# Your instructions
Output all of the lines below exactly, and leave out each image.

# Given material
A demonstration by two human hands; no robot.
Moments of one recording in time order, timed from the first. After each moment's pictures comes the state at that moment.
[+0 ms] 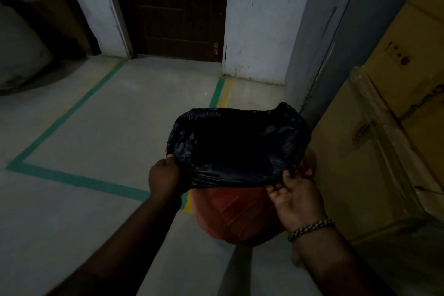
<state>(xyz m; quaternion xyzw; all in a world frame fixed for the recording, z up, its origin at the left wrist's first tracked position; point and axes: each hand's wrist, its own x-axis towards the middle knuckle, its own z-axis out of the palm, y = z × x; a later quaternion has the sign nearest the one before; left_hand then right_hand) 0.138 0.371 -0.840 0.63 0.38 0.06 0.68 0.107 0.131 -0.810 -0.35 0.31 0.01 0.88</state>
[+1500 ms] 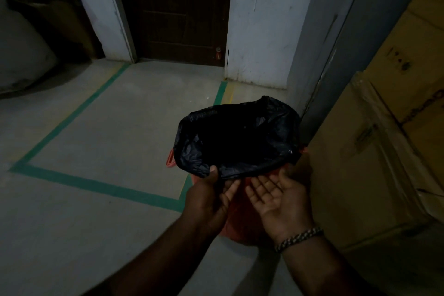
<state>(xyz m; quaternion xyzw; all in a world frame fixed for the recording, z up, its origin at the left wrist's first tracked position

# Task answer
A demonstration by two human hands; no robot.
Moments of one recording in time order, timed from the first. After each moment's pictures comes the state at that moment.
[+0 ms] 
<state>(xyz m; quaternion xyzw; all in a world frame fixed for the recording, z up, its origin at the left wrist's first tracked position; point and axes: each hand's wrist, its own x-axis towards the middle knuckle, its own z-axis out of the palm, y = z × x; a later quaternion has the sign nearest the one before; left_hand then right_hand) 0.138 0.371 -0.840 0.63 0.38 0.06 0.68 0.107 0.131 -0.810 -0.35 0.31 0.01 0.88</state>
[+1500 ms] 
<state>(xyz m; quaternion xyzw; all in a world frame fixed for the recording, z up, its origin at the left wrist's first tracked position

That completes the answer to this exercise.